DESCRIPTION OF THE TASK:
The word to find is "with". Copy each line of the material that contains it.
╭──
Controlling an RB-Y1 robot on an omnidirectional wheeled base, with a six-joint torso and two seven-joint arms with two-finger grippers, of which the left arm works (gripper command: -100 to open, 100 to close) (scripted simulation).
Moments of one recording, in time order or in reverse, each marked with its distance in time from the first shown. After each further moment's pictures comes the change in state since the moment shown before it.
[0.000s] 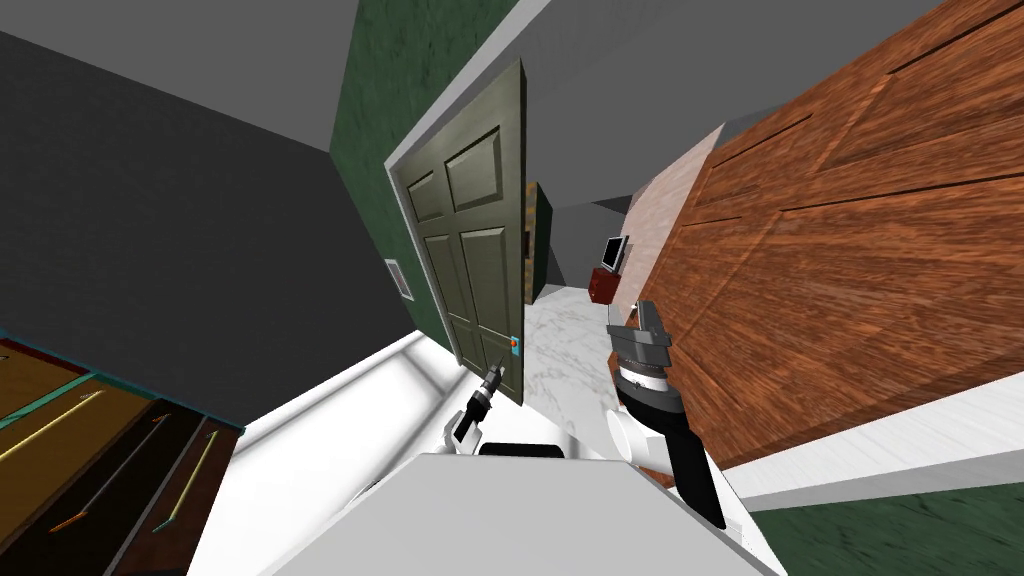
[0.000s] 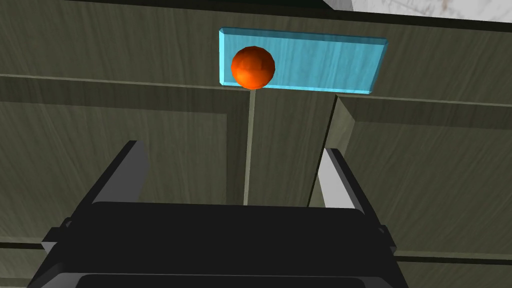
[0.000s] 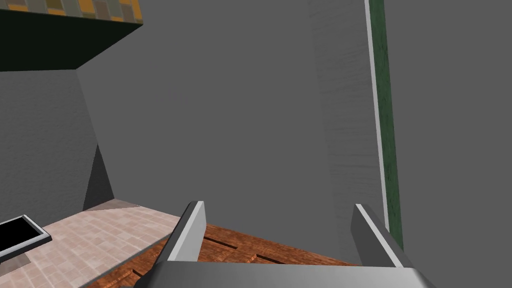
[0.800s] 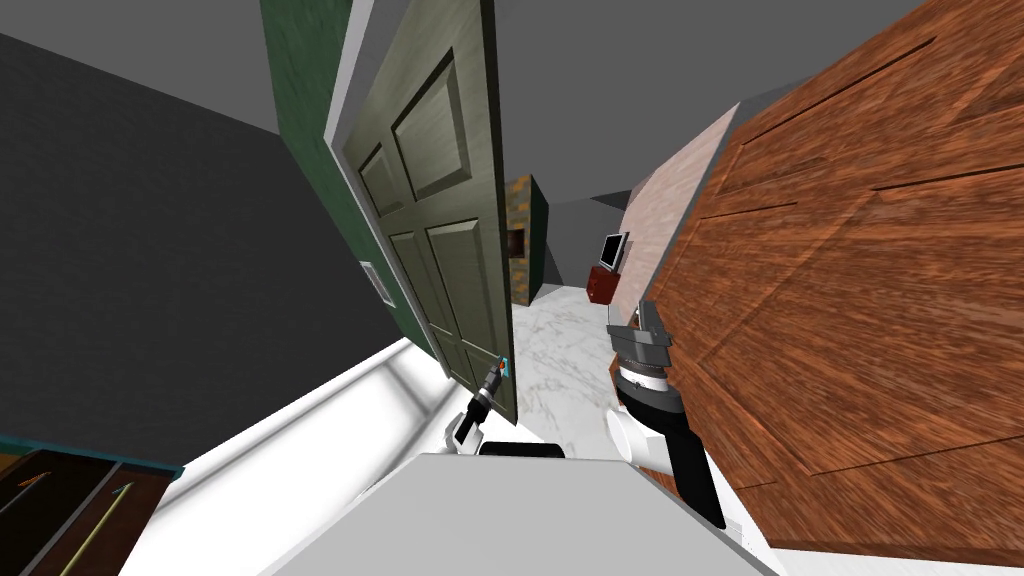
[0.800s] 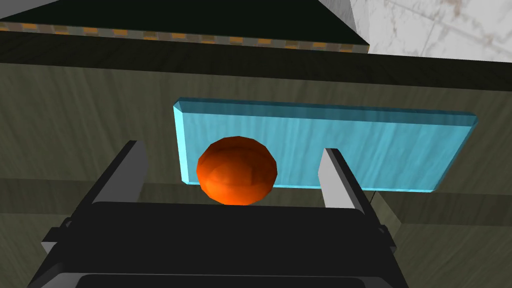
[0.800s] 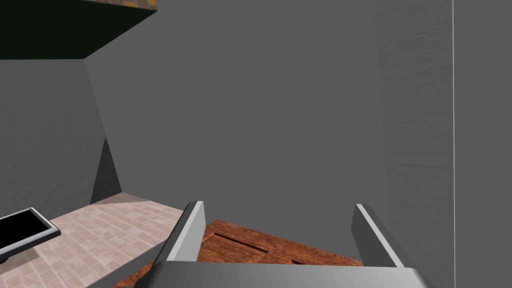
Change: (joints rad) arm 0.001 -0.021 0.020 0.023 0.008 -0.009 -0.024
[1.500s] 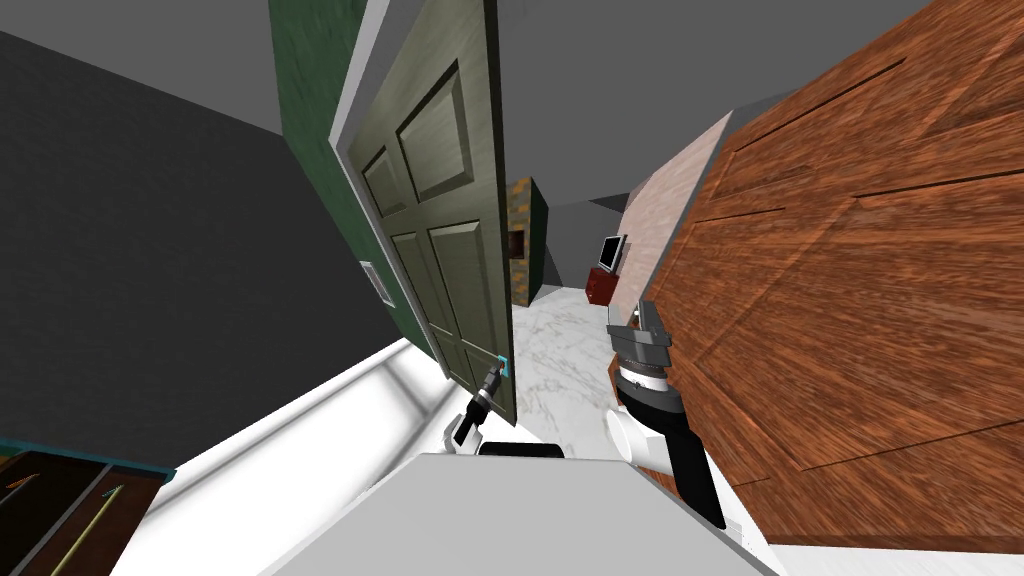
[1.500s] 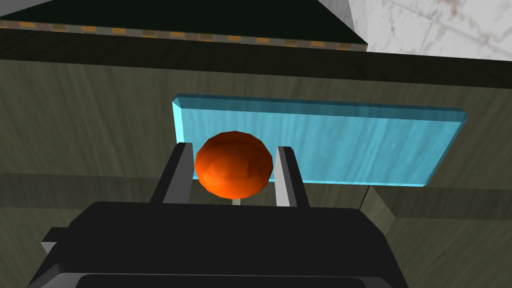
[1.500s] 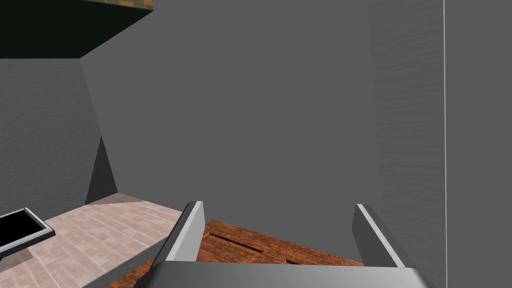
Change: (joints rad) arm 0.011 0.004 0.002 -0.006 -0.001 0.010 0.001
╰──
ANSWER TO THIS EXERCISE:
Controlling an RB-Y1 robot on an omnidirectional wheeled base, with a six-joint torso and two seven-joint arms with two-finger grippers, of which the left arm works (gripper command: -100 to open, 100 to close) (scripted simulation).
Moments of one recording, in time order or in reverse, each marked with its distance in time from the first shown. After each further moment's pictures comes the change in state since the moment shown before it.

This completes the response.